Lanzó una risa falsa.
No aparecieron ni leopardos ni leones, ni siquiera otro chacal. La carretera cruzó el cauce seco de un río, antes de ascender de nuevo. Estábamos muy cerca del lago, porque se olía el agua. El conductor cambió produciendo un gran ruido, al pasar por un poblado nativo sumido en una completa oscuridad. Al dejarlo atrás se difundió en el silencio una voz, como un sonido largo y farfullado. Estábamos llegando al campamento de caza por un tramo ancho y corto de la carretera, delimitado por hileras de piedras blancas.
Cuando el camión se detuvo, percibimos el brillo de una luz tenue, procedente de una puerta abierta. Saltamos a tierra, cansados y polvorientos, para seguir a Delville por un camino de arena, hasta una enorme cabaña de paja, que tenía una barra al fondo. Había también varias mesas y sillas de factura rústica, aunque apenas las percibí al entrar porque las paredes y los techos reclamaron toda mi atención. Estaban cubiertos de trofeos, entre los que destacaba una gran cabeza de búfalo y otra de elefante, con sus orejas, bastante deteriorada, justo encima de la barra. Los soportes de madera que nos rodeaban sostenían cornamentas de todo tipo, y las paredes de paja aparecían decoradas de cueros y pieles de serpiente.

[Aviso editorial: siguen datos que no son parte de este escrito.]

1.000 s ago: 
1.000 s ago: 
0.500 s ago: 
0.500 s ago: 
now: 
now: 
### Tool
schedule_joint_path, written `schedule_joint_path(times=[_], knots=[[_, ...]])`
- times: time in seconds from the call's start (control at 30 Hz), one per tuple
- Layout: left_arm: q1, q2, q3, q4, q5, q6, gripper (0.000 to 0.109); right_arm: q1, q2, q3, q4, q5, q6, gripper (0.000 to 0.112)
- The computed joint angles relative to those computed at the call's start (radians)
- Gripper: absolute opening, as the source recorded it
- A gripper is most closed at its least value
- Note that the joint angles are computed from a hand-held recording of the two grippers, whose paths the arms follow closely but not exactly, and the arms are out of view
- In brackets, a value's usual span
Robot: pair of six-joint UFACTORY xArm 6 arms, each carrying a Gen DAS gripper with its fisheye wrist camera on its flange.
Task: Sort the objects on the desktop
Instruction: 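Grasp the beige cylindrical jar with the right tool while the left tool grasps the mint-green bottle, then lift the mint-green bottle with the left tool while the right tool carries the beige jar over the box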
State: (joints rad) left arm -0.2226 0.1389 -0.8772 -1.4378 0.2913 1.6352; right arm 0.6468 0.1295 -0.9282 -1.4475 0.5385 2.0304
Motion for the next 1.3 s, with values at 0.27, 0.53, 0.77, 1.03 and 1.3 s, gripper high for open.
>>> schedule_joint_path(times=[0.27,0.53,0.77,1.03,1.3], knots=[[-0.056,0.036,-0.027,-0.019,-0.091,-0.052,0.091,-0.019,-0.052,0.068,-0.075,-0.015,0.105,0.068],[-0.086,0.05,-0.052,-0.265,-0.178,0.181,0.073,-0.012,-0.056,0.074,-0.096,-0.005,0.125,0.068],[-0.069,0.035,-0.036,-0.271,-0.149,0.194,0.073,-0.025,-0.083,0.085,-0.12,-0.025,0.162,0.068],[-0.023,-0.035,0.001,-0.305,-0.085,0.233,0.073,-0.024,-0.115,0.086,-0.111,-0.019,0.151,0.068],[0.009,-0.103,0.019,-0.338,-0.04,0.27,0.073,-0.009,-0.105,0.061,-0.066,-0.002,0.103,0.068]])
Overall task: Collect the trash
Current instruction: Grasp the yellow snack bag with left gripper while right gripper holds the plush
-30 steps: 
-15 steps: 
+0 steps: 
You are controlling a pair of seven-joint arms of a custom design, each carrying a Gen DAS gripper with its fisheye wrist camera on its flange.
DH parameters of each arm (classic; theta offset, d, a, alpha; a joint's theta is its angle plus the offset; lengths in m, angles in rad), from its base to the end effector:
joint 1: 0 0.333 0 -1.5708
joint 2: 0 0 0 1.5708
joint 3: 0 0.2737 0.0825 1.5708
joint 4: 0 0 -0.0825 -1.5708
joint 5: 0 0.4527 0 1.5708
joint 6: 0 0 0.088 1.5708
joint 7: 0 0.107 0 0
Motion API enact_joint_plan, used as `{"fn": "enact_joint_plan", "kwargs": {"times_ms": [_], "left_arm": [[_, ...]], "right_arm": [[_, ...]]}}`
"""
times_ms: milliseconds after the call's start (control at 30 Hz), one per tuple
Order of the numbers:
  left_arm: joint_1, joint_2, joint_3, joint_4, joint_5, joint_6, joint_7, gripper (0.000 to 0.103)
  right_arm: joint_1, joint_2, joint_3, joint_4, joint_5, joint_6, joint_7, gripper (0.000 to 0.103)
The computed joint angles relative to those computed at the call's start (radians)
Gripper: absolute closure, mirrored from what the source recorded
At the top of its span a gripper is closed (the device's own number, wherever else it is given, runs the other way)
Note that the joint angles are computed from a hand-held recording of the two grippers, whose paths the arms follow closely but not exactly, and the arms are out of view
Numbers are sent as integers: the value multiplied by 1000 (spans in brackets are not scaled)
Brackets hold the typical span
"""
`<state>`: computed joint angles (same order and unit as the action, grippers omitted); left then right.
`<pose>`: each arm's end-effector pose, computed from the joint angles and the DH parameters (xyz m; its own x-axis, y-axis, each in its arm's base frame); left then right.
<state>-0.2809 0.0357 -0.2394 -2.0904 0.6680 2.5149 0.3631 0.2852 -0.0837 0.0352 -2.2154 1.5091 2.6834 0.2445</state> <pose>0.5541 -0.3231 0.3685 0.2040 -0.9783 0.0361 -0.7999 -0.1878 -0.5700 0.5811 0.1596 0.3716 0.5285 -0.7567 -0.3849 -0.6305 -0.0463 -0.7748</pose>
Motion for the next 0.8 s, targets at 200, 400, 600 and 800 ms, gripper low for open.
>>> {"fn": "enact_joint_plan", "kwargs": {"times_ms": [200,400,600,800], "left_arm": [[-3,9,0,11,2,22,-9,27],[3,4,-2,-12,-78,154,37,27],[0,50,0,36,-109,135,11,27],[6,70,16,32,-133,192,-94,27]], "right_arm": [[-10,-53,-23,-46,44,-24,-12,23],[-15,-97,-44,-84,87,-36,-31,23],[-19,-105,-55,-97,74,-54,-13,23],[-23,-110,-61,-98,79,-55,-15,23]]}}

—¿No es estupendo? —dijo Wilson. Parecía que acababa de entrar en el paraíso. Estaba tan entretenido en observar los techos de la habitación que apenas reparó en un tipo extraño y calvo, con pantalones cortos, que se le aproximaba con la mano extendida.
—Es el señor Zibelinski —informó Delville—, el dueño del campamento.
Wilson le estrechó la mano.
—Me alegro de conocerle.
En ese momento noté la presencia de una figura familiar, de pie, casi escondida en la oscuridad, al fondo de la barra. Reconocí el corte de sus pantalones caqui, el ancho cinturón de piel y el sombrero, grande y andrajoso, con la piel de serpiente a modo de banda. Era Paget, el desabrido cazador blanco contratado como delineante; se notaba enseguida que no había cambiado. Cruzó el piso de arena para acercarse a nosotros, con una risa sarcástica.
—¡Vaya!, aquí están. Los cazadores de Hollywood —no habría podido elegir una frase de bienvenida más maliciosa.